Print, exactly as they appear in the listing below, the lines from the line with "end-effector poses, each" to the line with "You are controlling", with both end lines kept.

- _Data extracts_:
- - -

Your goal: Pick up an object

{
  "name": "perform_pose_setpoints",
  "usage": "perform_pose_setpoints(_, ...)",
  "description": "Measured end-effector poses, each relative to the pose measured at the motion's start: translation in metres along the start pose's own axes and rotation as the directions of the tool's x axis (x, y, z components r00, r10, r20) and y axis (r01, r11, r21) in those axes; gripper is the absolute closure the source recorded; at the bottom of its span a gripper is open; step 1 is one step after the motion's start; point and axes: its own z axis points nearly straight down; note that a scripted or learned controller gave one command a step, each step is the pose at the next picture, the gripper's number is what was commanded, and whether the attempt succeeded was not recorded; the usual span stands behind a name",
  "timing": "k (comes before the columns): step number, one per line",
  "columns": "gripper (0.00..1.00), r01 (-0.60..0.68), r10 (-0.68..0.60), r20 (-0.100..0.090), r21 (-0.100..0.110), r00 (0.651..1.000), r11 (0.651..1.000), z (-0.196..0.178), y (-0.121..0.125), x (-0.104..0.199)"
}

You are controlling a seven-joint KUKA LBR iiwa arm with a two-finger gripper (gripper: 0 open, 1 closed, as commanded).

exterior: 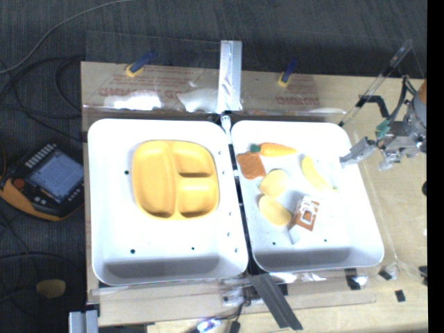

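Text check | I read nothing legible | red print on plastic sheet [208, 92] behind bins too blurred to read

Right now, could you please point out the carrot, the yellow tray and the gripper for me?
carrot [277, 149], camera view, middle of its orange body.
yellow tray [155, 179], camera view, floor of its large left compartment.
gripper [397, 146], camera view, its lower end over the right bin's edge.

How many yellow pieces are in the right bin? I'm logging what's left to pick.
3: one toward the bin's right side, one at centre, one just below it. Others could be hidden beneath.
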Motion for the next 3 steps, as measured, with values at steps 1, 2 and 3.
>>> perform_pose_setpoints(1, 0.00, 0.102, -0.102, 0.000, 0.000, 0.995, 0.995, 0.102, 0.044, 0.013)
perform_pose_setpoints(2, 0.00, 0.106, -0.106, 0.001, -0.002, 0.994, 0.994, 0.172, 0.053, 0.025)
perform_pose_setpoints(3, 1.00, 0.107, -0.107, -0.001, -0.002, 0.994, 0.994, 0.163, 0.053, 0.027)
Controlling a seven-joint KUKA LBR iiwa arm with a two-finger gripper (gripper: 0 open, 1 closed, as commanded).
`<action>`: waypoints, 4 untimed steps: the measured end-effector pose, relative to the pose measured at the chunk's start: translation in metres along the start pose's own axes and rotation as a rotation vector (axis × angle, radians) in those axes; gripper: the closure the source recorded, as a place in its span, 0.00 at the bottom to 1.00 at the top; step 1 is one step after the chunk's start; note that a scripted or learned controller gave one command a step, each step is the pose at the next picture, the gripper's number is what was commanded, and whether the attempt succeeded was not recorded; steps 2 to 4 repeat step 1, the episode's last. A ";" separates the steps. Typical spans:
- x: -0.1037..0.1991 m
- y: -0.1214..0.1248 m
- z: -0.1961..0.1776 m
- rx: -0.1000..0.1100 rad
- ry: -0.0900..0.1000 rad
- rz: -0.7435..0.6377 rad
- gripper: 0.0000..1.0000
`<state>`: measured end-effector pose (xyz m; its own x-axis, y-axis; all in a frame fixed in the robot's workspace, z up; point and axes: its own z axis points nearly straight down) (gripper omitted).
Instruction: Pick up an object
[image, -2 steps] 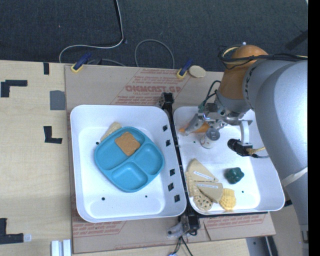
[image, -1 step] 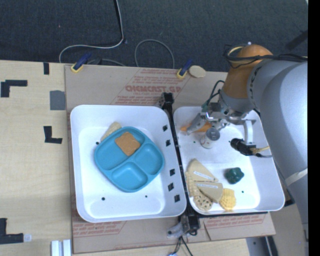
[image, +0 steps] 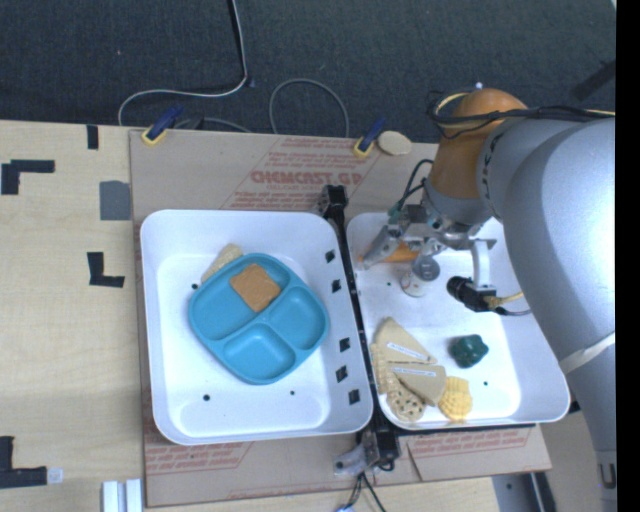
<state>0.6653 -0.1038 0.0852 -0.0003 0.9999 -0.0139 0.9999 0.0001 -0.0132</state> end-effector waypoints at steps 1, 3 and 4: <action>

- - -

- _Written solution_:
  "description": "Measured end-effector poses, each relative to the pose measured at the motion's start: translation in metres along the start pose's own axes and rotation as the directions of the tool's x axis (x, y, z components r00, r10, r20) and y axis (r01, r11, r21) in those axes; gripper is the absolute closure the source recorded; at the bottom of its span a gripper is open; step 1 is one step after the motion's start; point and axes: its own z axis points nearly straight down; note that a scripted or learned controller gave one command a step, each step is the pose at the next picture, the gripper's number is what was commanded, and whether the attempt succeeded was not recorded; the usual span stands behind a name",
  "timing": "k (comes before the columns): step number, one per line",
  "columns": "gripper (0.00..1.00), r01 (-0.60..0.68), r10 (-0.68..0.60), r20 (-0.100..0.090), r21 (-0.100..0.110), r00 (0.651..1.000), r11 (0.651..1.000), z (-0.196..0.178), y (-0.121..0.125), x (-0.104..0.199)"
}

You are controlling a seven-joint KUKA LBR iiwa arm with a two-finger gripper (gripper: 0 open, 1 closed, as commanded).

With that, the exercise is done.